Stroke, transient ischemic attack, myocardial infarction, and impaired cardiac function have been reported in close temporal relationship with STS administration. These events may be caused by air embolism when using the product foamed with room air (high nitrogen concentration) or thromboembolism. The safety and efficacy of STS foamed with room air has not been established and its use should be avoided.
Extreme caution must be exercised in the presence of underlying arterial disease such as marked peripheral arteriosclerosis or thromboangiitis obliterans (Buerger’s Disease).
No well-controlled studies have been performed on patients taking antiovulatory agents. The physician must use judgment and evaluate any patient taking antiovulatory drugs prior to initiating treatment with Sotradecol. (See ADVERSE REACTIONS section.)
Heparin should not be included in the same syringe as Sotradecol, since the two are incompatible.
When tested in the L5178YTK +/- mouse lymphoma assay, sodium tetradecyl sulfate did not induce a dose-related increase in the frequency of thymidine kinase-deficient mutants and, therefore, was judged to be nonmutagenic in this system. However, no long-term animal carcinogenicity studies with sodium tetradecyl sulfate have been performed.
Teratogenic Effects – Pregnancy Category C.
Animal reproduction studies have not been conducted with Sotradecol. It is also not known whether Sotradecol can cause fetal harm when administered to a pregnant woman or can affect reproduction capacity. Sotradecol should be given to a pregnant woman only if clearly needed and the benefits outweigh the risks.
It is not known whether this drug is excreted in human milk. Because many drugs are excreted in human milk, caution should be exercised when Sotradecol is administered to a nursing woman.
Safety and effectiveness in pediatric patients have not been established.

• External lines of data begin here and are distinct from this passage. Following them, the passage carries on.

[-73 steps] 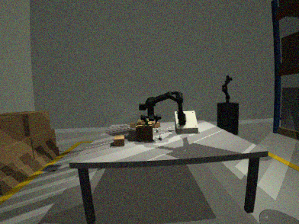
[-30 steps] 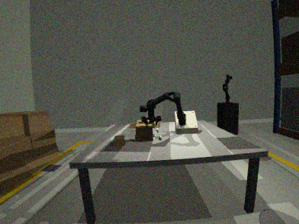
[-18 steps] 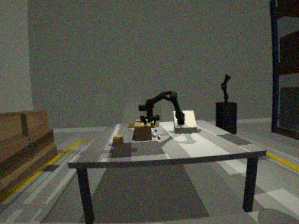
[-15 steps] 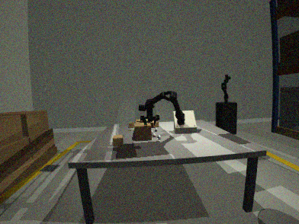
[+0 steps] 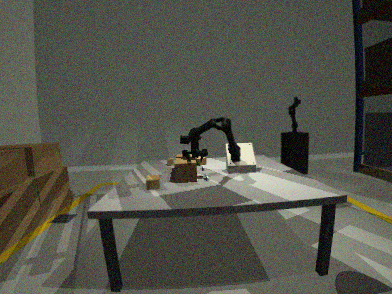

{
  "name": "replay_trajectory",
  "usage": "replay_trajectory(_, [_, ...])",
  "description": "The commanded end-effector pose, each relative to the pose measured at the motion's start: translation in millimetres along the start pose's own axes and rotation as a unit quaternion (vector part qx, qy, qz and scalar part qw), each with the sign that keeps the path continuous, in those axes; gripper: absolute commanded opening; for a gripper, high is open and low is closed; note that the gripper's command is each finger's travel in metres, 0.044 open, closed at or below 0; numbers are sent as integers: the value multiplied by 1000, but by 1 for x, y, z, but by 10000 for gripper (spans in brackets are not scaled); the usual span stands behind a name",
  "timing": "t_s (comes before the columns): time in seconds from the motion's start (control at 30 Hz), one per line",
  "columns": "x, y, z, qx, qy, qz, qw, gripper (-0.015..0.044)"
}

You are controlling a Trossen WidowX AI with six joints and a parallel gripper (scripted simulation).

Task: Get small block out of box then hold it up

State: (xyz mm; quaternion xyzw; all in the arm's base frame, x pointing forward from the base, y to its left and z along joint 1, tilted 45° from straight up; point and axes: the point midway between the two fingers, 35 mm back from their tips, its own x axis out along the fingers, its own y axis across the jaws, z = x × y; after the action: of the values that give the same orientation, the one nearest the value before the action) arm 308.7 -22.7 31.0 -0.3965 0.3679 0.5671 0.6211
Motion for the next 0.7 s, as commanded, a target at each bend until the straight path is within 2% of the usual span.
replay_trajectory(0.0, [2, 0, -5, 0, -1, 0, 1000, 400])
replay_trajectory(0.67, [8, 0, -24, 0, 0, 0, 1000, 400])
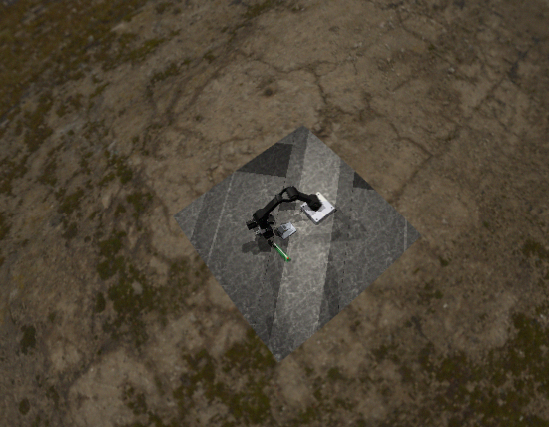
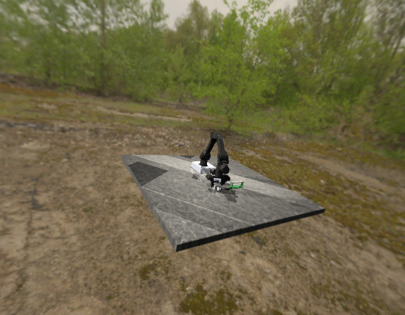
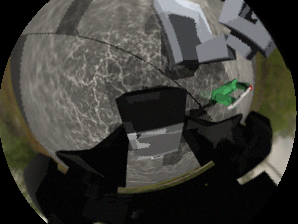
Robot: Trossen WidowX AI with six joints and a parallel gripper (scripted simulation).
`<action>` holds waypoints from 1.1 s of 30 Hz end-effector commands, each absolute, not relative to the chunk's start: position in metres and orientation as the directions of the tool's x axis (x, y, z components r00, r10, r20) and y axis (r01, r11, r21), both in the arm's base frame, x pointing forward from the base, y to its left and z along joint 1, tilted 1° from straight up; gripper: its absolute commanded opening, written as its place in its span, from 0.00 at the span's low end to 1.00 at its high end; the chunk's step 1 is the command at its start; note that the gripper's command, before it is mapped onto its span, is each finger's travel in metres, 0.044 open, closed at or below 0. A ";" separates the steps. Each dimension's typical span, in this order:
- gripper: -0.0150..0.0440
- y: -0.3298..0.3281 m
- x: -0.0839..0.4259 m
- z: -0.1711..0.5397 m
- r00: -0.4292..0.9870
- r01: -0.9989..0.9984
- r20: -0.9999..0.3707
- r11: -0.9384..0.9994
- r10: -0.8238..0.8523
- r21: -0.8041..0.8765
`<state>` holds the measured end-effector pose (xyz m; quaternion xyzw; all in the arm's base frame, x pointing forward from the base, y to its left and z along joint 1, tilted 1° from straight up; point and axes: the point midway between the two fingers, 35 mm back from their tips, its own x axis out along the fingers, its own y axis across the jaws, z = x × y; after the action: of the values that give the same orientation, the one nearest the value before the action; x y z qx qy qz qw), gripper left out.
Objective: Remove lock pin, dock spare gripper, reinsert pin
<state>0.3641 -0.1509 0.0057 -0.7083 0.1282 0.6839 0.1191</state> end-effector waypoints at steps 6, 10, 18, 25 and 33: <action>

Local reactions consisting of pain, urticaria or ulceration may occur at the site of injection. A permanent discoloration may remain along the path of the sclerosed vein segment. Sloughing and necrosis of tissue may occur following extravasation of the drug. (See WARNINGS section.)

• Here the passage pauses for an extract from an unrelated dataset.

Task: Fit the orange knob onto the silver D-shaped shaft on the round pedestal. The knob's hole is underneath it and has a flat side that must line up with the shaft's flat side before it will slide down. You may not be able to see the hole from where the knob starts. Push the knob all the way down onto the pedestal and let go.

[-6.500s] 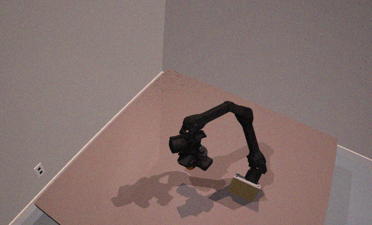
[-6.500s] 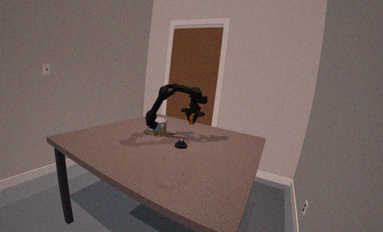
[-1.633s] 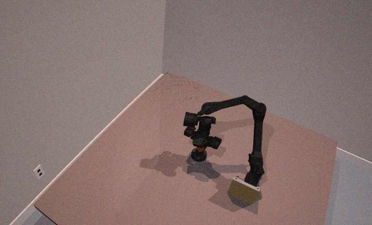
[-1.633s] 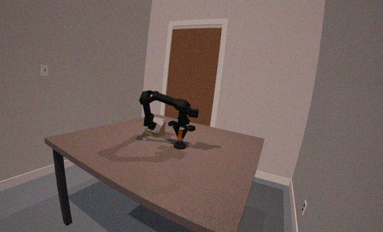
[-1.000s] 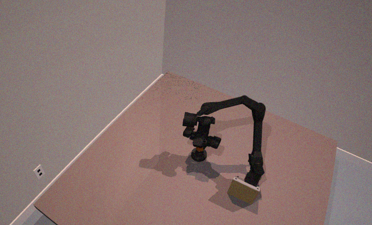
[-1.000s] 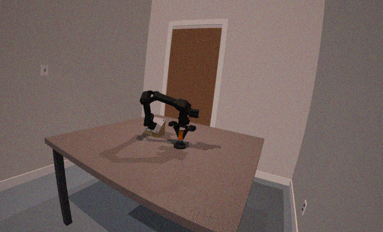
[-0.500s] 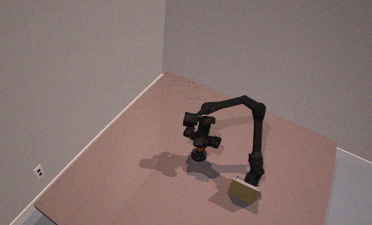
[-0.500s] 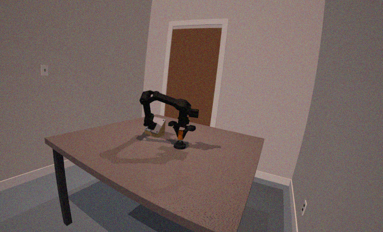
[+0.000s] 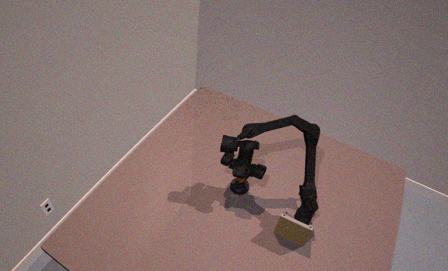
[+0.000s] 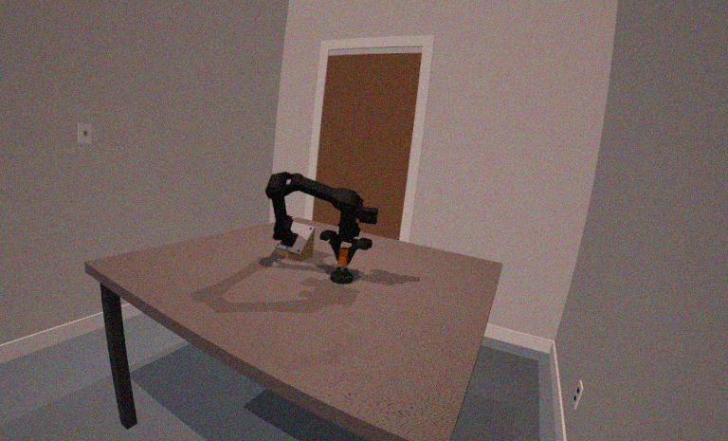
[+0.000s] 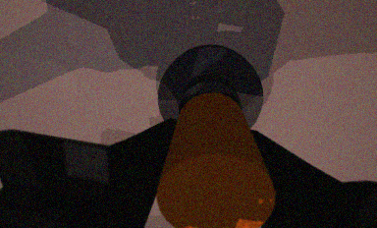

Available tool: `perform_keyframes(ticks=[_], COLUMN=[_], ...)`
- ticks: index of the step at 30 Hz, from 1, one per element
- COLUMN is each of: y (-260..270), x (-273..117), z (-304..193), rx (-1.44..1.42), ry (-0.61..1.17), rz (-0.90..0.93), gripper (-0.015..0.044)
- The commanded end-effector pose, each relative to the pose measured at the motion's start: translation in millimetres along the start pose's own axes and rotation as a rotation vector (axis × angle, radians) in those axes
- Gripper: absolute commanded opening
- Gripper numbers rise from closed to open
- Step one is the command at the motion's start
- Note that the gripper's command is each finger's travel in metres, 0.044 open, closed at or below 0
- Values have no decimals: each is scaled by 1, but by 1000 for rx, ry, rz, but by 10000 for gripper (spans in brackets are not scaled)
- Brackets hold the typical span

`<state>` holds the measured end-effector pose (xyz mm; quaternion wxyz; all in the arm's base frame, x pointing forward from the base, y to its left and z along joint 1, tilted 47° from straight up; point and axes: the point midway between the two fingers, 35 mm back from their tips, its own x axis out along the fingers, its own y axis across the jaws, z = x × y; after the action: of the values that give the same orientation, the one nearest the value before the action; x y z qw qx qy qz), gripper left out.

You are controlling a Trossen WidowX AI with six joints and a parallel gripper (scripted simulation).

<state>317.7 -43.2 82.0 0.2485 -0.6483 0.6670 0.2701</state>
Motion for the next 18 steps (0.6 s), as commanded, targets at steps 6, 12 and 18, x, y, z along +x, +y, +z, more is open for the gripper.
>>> perform_keyframes(ticks=[6,12,18], y=[0,0,0], x=[1,-2,-4], z=[1,0,-1], rx=[-6,-6,-91], ry=[-2,-2,-1], rz=[-8,-8,-8], gripper=[0,0,0])
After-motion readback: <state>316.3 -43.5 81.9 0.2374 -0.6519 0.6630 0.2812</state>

Allergic reactions such as hives, asthma, hay fever and anaphylactic shock have been reported. Mild systemic reactions that have been reported include headache, nausea and vomiting. (See WARNINGS section.)

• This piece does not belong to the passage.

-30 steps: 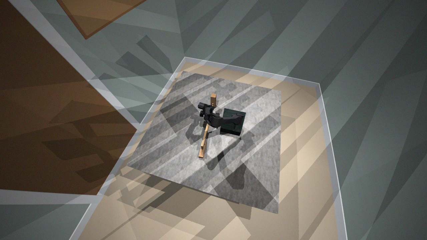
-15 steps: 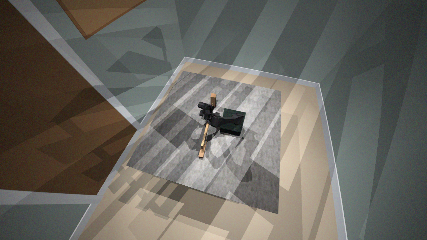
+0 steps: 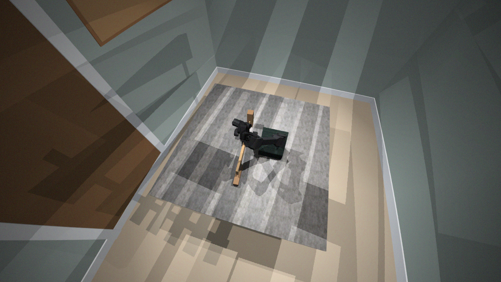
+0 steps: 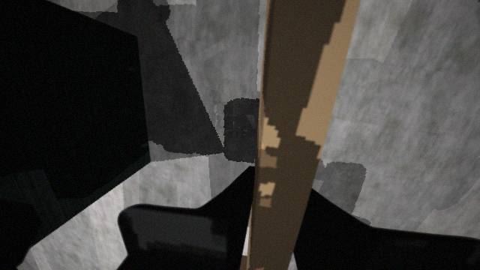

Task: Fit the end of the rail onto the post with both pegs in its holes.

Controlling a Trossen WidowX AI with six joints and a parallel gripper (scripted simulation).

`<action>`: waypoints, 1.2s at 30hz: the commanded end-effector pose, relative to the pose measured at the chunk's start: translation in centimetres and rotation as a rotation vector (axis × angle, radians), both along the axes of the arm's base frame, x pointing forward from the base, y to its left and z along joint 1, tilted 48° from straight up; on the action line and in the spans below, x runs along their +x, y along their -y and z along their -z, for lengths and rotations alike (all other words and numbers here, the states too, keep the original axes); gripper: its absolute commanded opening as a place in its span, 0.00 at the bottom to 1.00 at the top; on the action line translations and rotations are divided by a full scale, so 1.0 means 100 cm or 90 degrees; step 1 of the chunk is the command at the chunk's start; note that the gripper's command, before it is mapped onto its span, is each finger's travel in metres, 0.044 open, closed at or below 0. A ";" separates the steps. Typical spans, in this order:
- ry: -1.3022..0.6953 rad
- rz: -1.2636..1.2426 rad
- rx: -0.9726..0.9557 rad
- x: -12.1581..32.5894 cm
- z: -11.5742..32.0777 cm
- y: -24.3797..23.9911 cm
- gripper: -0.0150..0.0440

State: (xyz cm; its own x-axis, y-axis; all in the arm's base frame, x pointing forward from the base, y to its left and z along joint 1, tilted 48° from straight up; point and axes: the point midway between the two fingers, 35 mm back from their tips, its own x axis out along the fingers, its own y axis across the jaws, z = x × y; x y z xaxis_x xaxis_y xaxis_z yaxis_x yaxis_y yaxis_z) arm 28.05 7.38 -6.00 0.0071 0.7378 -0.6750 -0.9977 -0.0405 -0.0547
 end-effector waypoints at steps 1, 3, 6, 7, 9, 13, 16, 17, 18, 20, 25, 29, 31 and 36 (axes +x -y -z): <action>0.003 0.003 0.004 0.001 -0.003 0.003 0.25; 0.003 0.003 0.004 0.001 -0.003 0.003 0.25; 0.003 0.003 0.004 0.001 -0.004 0.005 0.25; 0.003 0.003 0.004 0.001 -0.005 0.005 0.25; 0.003 0.003 0.004 0.001 -0.005 0.006 0.25; 0.003 0.003 0.003 0.001 -0.007 0.007 0.25; 0.003 0.003 0.003 0.001 -0.007 0.008 0.25; 0.003 0.003 0.003 0.001 -0.007 0.008 0.25; 0.003 0.003 0.003 0.001 -0.007 0.007 0.25; 0.003 0.003 0.003 0.001 -0.006 0.007 0.25; 0.003 0.003 0.004 0.001 -0.004 0.005 0.25; 0.003 0.003 0.004 0.001 -0.004 0.004 0.25; 0.003 0.003 0.004 0.000 -0.005 0.005 0.25; 0.003 0.003 0.004 0.000 -0.005 0.006 0.25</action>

At least six deaths have been reported with the use of Sotradecol. Four cases of anaphylactic shock leading to death have been reported in patients who received Sotradecol. One of these four patients reported a history of asthma, a contraindication to the administration of Sotradecol. (See WARNINGS section.)
One death has been reported in a patient who received Sotradecol and who had been receiving an antiovulatory agent. Another death (fatal pulmonary embolism) has been reported in a 36-year-old female treated with sodium tetradecyl acetate and who was not taking oral contraceptives.
Cerebrovascular accident, myocardial infarction
Parenteral drug products should be inspected visually for particulate matter and discoloration prior to administration. Do not use if precipitated or discolored.
Sotradecol (sodium tetradecyl sulfate injection) is for intravenous use only. The strength of solution required depends on the size and degree of varicosity. In general, the 1% solution will be found most useful with the 3% solution preferred for larger varicosities. The dosage should be kept small, using 0.5 mL to 2 mL (preferably 1 mL maximum) for each injection, and the maximum single treatment should not exceed 10 mL.